Activity
Your job is to return every line in the data holding the string "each".
__________
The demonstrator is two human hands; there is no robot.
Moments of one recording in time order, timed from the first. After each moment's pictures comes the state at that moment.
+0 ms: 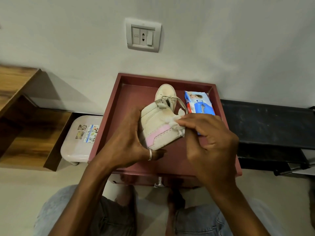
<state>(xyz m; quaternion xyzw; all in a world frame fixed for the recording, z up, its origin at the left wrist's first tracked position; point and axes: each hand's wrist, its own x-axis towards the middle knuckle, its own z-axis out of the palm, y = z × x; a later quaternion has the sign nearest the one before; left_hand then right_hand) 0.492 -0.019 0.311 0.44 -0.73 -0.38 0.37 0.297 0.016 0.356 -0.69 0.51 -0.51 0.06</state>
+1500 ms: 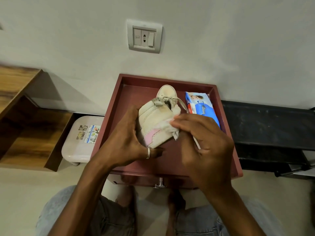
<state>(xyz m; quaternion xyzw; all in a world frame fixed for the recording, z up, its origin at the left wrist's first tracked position) 0.496 -0.021 0.311 0.46 -0.70 -0.38 0.39 0.303 0.019 0.351 -0.71 0.48 -0.51 0.06</state>
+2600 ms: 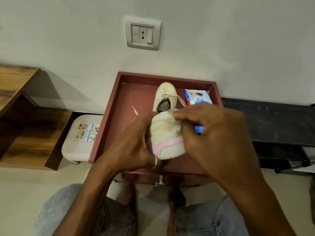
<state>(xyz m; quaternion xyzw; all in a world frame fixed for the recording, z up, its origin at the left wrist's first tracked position) 0.484 -0.015 0.307 0.44 -0.75 -0.37 0.32 0.302 0.021 0.404 -0.74 0.57 -0.35 0.07</state>
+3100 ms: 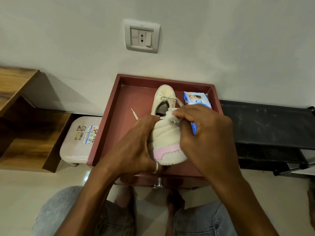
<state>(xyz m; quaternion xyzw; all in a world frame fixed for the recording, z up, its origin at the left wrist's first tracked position) 0.483 -0.016 0.304 0.42 -0.78 -0.34 0.30 0.303 0.006 0.381 -0.72 0.57 -0.39 0.05</state>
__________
Answer below
Moments of one recording in time order, timed from the first. After each moment's pictures comes the state at that moment.
<state>(xyz m; quaternion xyzw; all in a world frame fixed for the recording, z up, its origin at the left wrist's first tracked position; point and axes: each hand's wrist, its own x-axis towards the middle knuckle, its own z-axis out of the palm, y = z × x; a later quaternion has the sign nearest the one before; left_hand then right_hand) 0.492 -0.019 0.311 0.44 -0.73 -0.38 0.37 0.297 0.016 0.356 -0.69 0.51 -0.51 0.06</state>

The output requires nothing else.